Why does llvm::SmallVector split its storage?

Question

The implementation of llvm::SmallVector<T,N> is split amongst many types:

• llvm::SmallVectorBase holds 3 void*s for begin, end, and capacity.
• llvm::SmallVectorTemplateCommon<T> holds the first element of the small storage, as an appropriately aligned and sized char array.
• llvm::SmallVector<T,N> holds the next N-1 elements of the small storage, as an array of appropriately aligned and sized chararrays.

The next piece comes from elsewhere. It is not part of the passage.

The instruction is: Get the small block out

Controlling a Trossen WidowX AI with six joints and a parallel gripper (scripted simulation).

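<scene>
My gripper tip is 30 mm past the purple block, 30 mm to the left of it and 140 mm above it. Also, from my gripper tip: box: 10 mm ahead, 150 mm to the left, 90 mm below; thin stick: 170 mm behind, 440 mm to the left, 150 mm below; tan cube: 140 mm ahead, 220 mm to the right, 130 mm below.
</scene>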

Why is the storage split between the two class templates, as opposed to having the most derived class (SmallVector<T,N>) simply store all N elements and pass in pointers to this storage down to the base class? That is, where currently the default constructor does:

SmallVector() : SmallVectorImpl<T>(N) { }

A hypothetical different implementation could do:

SmallVector() : SmallVectorImpl<T>(&Storage, T * sizeof(N)) { }

and SmallVectorTemplateCommon would not have the FirstEl member. What is the advantage of the implementation as it stands?

Answer 1

Splitting the storage avoids storing the inline capacity (or an "is small" bit) in the "size-erased" type SmallVectorImpl.

SmallVectorImpl<T> can be used to reference any SmallVector<T, N> and supports all vector operations on it. When the the underlying storage grows the pointer cannot be passed to free if it's using the inline capacity. Comparing the current storage's address to the first element of the inline capacity is convenient and saves a bit of memory in SmallVector.